MEDIA RELEASES
AIJAC “gravely disappointed” by Australian Government’s decision to resume UNRWA funding
Mar 15, 2024 | AIJAC
The Australia/Israel & Jewish Affairs Council (AIJAC) expressed grave disappointment about the Australian government’s decision to resume funding to the UN’s Palestinian Refugee Agency UNRWA, given the mounting evidence that its Gazan operations are complicit in Hamas’ massacre upon southern Israel on October 7.
“Australia should never have gone back to our long-standing tradition of handing over tens of millions of our taxpayer dollars to UNRWA annually with no strings attached,” AIJAC’s Executive Director Colin Rubenstein said. “Funding for needy Palestinians must of course be supplied urgently, but this can and should have been done through alternative agencies to UNRWA. The reckless decision to resume UNRWA funding now risks both inadvertently assisting Hamas, a banned terrorist group, and undermining Australia’s own foreign policy goals for the Middle East.
“It is bizarre that the Government press release welcomed ‘the UN Office of Internal Oversight Services’ investigation of the allegations, and ‘the independent review into UNRWA and the principle of neutrality, led by former French Foreign Minister, Catherine Colonna,’ as ‘decisive actions’ by UNRWA and the UN Secretary-General to ‘strengthen the integrity’ of UNRWA operations – yet announced a resumption of funding before either of those investigations had even been completed or considered.

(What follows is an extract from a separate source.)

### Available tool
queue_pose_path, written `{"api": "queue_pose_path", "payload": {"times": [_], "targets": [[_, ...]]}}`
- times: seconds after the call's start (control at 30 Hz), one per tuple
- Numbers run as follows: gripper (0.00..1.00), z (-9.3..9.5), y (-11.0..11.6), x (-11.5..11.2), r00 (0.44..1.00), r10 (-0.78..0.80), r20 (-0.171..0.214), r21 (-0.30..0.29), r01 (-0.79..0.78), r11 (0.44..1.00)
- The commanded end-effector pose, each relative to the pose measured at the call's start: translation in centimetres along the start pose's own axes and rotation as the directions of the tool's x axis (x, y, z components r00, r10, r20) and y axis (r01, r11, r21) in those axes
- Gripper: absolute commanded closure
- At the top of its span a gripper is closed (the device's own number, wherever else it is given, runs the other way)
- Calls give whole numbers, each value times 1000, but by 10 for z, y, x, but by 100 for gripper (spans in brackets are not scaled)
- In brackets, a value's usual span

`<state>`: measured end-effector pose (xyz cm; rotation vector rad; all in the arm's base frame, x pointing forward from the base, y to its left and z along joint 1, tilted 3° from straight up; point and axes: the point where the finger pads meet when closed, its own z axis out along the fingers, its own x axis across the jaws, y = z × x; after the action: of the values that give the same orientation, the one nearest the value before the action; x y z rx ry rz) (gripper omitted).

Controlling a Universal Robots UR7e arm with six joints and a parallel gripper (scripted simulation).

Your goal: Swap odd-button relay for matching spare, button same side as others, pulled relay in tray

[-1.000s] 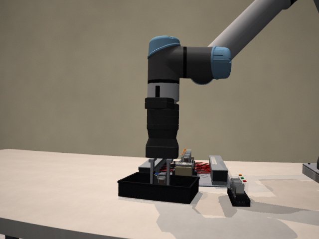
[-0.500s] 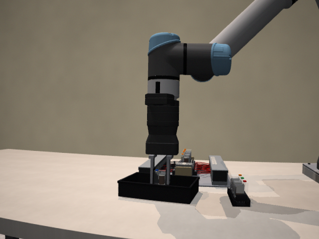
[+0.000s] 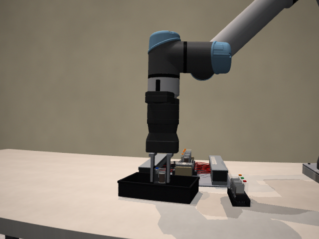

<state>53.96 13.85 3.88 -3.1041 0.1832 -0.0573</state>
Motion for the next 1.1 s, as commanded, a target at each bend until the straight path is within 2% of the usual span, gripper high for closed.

Similarly, the Government seems strangely unconcerned that a senior Hamas commander was killed yesterday at an UNRWA distribution point, where he had been allegedly involved in taking control of the aid and distributing it on behalf of Hamas.”
Dr Rubenstein continued, “Even before the latest shocking revelations that continue to expose more Hamas members and activists within the organisation, there has long been ample evidence UNRWA is an organisation that employs terrorists, cooperates with Hamas, incites violence and educates towards hatred rather than tolerance. Worse still, it deliberately perpetuates and exacerbates the Palestinian refugee problem over multiple generations, rather than helping resettle Palestinian families in permanent homes, and thus undermines the prospect of a Palestinian state living in peace alongside Israel in the future.
“UNRWA thus does not promote the Australian Government’s vision of two states living in peace, but has instead long been a significant barrier to achieving this goal and needs to be phased out as soon as possible,” Rubenstein added.
“While it is essential that aid continues to reach the Palestinian civilians in Gaza, Israel has started working in cooperation with alternative groups on the ground in Gaza, such as the UN World Food Programme, to deliver humanitarian aid to Palestinians, instead of through UNRWA. Meanwhile, the US is also allocating aid through these alternative channels – including via a new planned sea route into Gaza. Australian aid can do the most for needy Gaza residents if it is also directed through these alternate channels, rather than through the deeply problematic UNRWA, which prolongs the current destructive war by empowering Hamas, and makes future wars more likely by creating more obstacles to an eventual negotiated two-state peace,” Rubenstein concluded.